Avec l’arrivée des élections fédérales, certain·e·s pensent à troquer Justin Trudeau au profit d’Andrew Scheer. Au Canada, l’interruption volontaire de grossesse, aussi connue sous le nom d’avortement, a longtemps été un crime. Il y a à peine 30 ans, l’acte d’avorter était considéré comme criminel à moins que la vie de la femme enceinte ne fût en danger. Même si Scheer réitère qu’il ne soutient pas la réouverture du dossier du droit à l’avortement, les député·e·s conservateur·rice·s pourront déposer des projets de loi anti-avortement — Scheer ayant d’ailleurs déjà voté par le passé en faveur de tels projets.

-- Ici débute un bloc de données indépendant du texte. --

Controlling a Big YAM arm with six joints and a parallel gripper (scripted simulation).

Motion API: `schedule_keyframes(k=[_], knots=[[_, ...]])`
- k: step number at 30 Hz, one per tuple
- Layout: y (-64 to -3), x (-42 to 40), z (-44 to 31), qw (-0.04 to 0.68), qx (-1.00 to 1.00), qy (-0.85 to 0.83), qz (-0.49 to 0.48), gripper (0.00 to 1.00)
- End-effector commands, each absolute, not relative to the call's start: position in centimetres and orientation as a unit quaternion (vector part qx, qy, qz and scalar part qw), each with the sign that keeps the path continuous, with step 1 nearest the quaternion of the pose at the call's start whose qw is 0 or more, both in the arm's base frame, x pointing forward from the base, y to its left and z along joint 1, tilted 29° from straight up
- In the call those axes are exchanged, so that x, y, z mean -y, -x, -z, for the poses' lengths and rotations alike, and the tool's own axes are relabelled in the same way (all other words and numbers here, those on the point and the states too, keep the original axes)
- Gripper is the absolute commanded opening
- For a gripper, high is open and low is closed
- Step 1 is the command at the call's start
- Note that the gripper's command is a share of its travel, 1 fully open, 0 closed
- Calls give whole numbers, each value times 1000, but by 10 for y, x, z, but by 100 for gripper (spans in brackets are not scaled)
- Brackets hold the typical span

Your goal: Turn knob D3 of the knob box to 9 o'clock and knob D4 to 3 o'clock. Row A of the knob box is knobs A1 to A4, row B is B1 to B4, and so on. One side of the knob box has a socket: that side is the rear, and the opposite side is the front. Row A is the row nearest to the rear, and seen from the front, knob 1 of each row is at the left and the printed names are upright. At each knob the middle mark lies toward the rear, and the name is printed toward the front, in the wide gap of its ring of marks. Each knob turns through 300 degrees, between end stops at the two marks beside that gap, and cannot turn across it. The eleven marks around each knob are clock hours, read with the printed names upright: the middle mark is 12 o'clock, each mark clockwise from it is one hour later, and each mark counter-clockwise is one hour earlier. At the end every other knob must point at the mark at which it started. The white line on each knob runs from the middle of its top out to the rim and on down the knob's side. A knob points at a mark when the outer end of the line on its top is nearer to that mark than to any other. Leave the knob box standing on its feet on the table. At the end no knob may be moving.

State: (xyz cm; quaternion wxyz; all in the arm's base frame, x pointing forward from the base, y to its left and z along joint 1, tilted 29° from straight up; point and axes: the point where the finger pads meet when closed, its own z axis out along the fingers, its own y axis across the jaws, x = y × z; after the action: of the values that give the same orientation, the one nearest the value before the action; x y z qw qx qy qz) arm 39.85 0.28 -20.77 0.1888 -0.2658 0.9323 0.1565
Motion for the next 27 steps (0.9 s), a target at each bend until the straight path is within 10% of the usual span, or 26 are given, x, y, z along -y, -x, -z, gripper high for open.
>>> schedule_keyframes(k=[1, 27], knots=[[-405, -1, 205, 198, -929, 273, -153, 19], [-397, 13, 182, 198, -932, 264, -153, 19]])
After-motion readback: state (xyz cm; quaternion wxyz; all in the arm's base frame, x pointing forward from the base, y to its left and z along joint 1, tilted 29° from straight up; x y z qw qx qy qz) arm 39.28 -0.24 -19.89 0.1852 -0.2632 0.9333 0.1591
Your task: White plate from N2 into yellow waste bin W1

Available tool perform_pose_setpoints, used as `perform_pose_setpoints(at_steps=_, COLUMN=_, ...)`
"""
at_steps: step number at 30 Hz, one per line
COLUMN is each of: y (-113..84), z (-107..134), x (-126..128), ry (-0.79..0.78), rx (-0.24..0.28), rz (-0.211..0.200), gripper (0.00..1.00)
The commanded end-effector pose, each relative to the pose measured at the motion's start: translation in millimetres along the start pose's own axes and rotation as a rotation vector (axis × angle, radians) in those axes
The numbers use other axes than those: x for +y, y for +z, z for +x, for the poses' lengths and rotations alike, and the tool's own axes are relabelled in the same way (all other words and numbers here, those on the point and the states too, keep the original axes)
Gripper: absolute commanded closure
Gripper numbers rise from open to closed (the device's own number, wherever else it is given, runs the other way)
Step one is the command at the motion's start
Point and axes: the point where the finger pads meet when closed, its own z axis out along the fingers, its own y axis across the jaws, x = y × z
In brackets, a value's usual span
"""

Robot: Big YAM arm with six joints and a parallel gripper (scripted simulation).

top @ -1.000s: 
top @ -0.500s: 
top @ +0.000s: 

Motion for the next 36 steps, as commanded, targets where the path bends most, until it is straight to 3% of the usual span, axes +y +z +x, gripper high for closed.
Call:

C’est dans ce contexte politique particulier que la librairie féministe L’Euguélionne nous a ouvert ses portes vendredi dernier pour une table ronde sur l’écriture de l’interruption volontaire de grossesse.
Parole aux femmes
L’Euguélionne est une coopérative de solidarité à but non lucratif fondée en 2016 et se spécialise dans les ouvrages féministes, queer, lesbiens, gais, bisexuels, trans, intersexes, asexuels et agenres, two-spirit, anti-racistes, anti-coloniaux, etc. Après une reconnaissance des terres autochtones sur lesquelles nous nous trouvions, c’est tous et toutes collé·e·s et dans une ambiance des plus intimes qu’a débuté la soirée, avec comme animatrice Fanie Demeule, l’autrice de Déterrer les os. Afin de se plonger dans la thématique, l’événement donnait parole à Marie Demers et à Maude Bergeron, respectivement autrice des livres à succès In Between et Les désordres amoureux et celle que l’on connaît entre autres pour son projet d’illustrations Les folies passagères et pour son roman Pamplemousse. Les deux autrices ont livré des extraits de leurs romans inspirés de leurs vies respectives avec vulnérabilité et générosité. Elles ont toutes deux vécu l’expérience d’un avortement, mais en témoignent de façons complètement différentes. Y allant à coups de métaphores fruitées, poétiques et poignantes dans Pamplemousse ou en décrivant l’acte avec une violence touchante et empreinte de culpabilité dans Les désordres amoureux, ces deux écrivaines chamboulent le public avec leurs œuvres. Elles ont d’ailleurs vécu le processus d’écriture à l’opposé : Maude Bergeron écrivait davantage pour elle-même, alors que Marie Demers espérait de son côté être publiée. Par contre, elles ont toutes deux trouvé l’écriture très difficile. Elles ont échangé le micro pour raconter la manière dont elles ont vécu cette expérience traumatisante ainsi que la raison pour laquelle elles ont ressenti le besoin d’écrire, même si cela était difficile émotionnellement.
Une vraie épreuve
Le thème de l’interruption volontaire de grossesse est peu abordé dans la littérature, selon les autrices. L’écrire aura été pour elles un moyen d’avoir une prise de contrôle sur ce qu’il leur est arrivé et d’enfin permettre à d’autres femmes de se reconnaître dans ces récits. En effet, les deux autrices ont avoué avoir reçu de nombreux témoignages en lien avec les avortements, la santé mentale, les relations amoureuses toxiques et plus encore à la suite de leurs publications respectives. Elles se sont senties moins seules lorsque ces femmes leur avouaient se reconnaître dans leurs protagonistes.
Tout au long de la table ronde, elles ont aussi voulu démontrer que l’avortement ne doit pas être banalisé, notamment parce qu’il s’agit d’une décision qui peut s’avérer difficile pour de nombreuses femmes. Je pense que les hommes bénéficieraient de ces lectures, car les autrices ont su présenter des points de vue uniques sur une situation qui peut arriver à énormément de femmes. Le droit à l’interruption volontaire de grossesse est loin d’être un droit sécurisé à travers le monde et il ne faut pas laisser le Canada rétrograder. Cette table ronde m’a réellement ouvert les yeux sur cette épreuve qui demande une grande bravoure, contrairement à ce que certaines personnes peuvent penser. La table ronde terminée, je suis sortie de la librairie secouée d’admiration pour ces deux autrices et avec de nouveaux livres sous le bras.